**ENTRIES SHOWN:**
####

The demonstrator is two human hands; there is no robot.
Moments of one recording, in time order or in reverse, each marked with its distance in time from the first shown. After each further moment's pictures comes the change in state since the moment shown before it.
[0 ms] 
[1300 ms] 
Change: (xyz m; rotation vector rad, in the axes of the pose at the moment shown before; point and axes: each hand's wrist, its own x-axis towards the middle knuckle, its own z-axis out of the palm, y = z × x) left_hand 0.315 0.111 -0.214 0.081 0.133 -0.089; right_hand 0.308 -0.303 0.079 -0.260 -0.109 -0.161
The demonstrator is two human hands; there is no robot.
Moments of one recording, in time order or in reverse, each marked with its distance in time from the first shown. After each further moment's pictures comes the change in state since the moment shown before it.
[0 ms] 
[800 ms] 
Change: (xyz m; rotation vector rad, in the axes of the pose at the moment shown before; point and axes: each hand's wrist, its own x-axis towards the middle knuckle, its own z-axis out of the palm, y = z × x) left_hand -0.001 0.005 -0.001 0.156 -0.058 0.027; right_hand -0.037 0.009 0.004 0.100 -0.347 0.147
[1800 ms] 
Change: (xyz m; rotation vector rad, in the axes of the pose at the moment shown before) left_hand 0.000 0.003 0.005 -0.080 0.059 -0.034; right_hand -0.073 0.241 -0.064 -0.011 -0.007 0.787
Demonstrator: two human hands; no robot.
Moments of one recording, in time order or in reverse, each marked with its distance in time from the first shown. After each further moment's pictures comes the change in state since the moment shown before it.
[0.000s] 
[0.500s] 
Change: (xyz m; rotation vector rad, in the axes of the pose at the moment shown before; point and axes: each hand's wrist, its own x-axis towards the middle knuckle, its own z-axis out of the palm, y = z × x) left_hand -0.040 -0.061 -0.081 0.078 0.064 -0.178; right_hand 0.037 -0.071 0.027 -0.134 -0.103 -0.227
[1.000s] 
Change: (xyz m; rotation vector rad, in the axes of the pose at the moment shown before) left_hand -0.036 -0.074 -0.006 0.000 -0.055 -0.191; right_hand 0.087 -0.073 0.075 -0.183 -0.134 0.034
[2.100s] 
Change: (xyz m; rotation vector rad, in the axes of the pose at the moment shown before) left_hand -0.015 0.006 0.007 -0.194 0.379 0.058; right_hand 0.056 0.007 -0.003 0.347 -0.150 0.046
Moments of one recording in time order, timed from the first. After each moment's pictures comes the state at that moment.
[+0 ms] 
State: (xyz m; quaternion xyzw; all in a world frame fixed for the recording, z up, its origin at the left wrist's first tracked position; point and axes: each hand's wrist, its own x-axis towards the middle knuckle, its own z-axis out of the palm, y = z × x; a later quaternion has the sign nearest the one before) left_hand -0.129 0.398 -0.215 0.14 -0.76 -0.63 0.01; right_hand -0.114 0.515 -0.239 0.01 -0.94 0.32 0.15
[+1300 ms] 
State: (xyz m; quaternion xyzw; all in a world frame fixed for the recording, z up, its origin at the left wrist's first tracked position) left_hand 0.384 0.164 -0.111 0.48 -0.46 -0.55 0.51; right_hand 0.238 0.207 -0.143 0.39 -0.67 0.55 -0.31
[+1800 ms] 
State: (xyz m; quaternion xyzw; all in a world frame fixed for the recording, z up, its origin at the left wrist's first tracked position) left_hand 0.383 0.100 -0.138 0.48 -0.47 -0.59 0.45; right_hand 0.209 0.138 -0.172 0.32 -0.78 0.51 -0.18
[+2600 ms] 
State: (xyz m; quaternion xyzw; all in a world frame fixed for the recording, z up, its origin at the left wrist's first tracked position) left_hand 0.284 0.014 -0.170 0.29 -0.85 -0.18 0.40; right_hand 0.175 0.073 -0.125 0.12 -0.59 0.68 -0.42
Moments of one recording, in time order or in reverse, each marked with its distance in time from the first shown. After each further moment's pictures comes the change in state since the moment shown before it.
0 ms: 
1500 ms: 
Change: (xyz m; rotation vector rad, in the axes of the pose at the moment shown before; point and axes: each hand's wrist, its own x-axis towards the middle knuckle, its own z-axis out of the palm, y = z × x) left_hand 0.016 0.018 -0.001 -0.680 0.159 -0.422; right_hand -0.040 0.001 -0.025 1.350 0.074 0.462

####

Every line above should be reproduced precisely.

**ANSWER TO THE EXERCISE:**
The demonstrator is two human hands; there is no robot.
Moments of one recording, in time order or in reverse, each marked with its distance in time from the first shown. After each further moment's pictures comes the change in state since the moment shown before it.
[0 ms] 
[1300 ms] 
Change: (xyz m; rotation vector rad, in the axes of the pose at the moment shown before; point and axes: each hand's wrist, its own x-axis towards the middle knuckle, its own z-axis out of the palm, y = z × x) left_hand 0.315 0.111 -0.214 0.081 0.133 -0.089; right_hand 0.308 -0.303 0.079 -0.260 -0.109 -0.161
The demonstrator is two human hands; there is no robot.
Moments of one recording, in time order or in reverse, each marked with its distance in time from the first shown. After each further moment's pictures comes the change in state since the moment shown before it.
[0 ms] 
[800 ms] 
Change: (xyz m; rotation vector rad, in the axes of the pose at the moment shown before; point and axes: each hand's wrist, its own x-axis towards the middle knuckle, its own z-axis out of the palm, y = z × x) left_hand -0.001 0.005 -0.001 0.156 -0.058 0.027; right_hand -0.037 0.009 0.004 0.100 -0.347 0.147
[1800 ms] 
Change: (xyz m; rotation vector rad, in the axes of the pose at the moment shown before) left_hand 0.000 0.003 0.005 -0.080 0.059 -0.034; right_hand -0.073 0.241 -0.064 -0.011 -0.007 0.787
Demonstrator: two human hands; no robot.
Moments of one recording, in time order or in reverse, each marked with its distance in time from the first shown. After each further moment's pictures comes the change in state since the moment shown before it.
[0.000s] 
[0.500s] 
Change: (xyz m; rotation vector rad, in the axes of the pose at the moment shown before; point and axes: each hand's wrist, its own x-axis towards the middle knuckle, its own z-axis out of the palm, y = z × x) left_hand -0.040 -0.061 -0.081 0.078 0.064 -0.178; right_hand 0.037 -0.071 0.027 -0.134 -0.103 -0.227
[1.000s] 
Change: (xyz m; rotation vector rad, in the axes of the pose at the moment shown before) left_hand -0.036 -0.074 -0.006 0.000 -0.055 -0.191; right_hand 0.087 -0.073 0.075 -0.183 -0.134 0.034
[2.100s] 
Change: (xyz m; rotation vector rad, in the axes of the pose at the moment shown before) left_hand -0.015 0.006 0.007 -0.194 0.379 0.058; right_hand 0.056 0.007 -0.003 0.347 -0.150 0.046
Moments of one recording in time order, timed from the first. After each moment's pictures comes the state at that moment.
[+0 ms] 
State: (xyz m; quaternion xyzw; all in a world frame fixed for the recording, z up, its origin at the left wrist's first tracked position; point and axes: each hand's wrist, its own x-axis towards the middle knuckle, its own z-axis out of the palm, y = z × x; a later quaternion has the sign nearest the one before) left_hand -0.129 0.398 -0.215 0.14 -0.76 -0.63 0.01; right_hand -0.114 0.515 -0.239 0.01 -0.94 0.32 0.15
[+1300 ms] 
State: (xyz m; quaternion xyzw; all in a world frame fixed for the recording, z up, its origin at the left wrist's first tracked position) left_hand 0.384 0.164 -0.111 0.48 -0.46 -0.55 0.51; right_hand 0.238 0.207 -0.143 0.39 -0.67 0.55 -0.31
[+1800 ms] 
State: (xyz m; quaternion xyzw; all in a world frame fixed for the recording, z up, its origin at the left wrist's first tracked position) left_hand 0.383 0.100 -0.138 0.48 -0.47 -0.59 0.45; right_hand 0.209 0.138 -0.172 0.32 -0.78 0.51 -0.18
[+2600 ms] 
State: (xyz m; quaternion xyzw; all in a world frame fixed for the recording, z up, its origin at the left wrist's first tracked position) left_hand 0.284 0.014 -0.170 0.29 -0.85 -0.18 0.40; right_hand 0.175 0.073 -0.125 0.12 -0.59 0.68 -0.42
Moments of one recording, in time order or in reverse, each marked with its distance in time from the first shown. After each further moment's pictures comes the change in state since the moment shown before it.
0 ms: 
1500 ms: 
Change: (xyz m; rotation vector rad, in the axes of the pose at the moment shown before; point and axes: each hand's wrist, its own x-axis towards the middle knuckle, its own z-axis out of the palm, y = z × x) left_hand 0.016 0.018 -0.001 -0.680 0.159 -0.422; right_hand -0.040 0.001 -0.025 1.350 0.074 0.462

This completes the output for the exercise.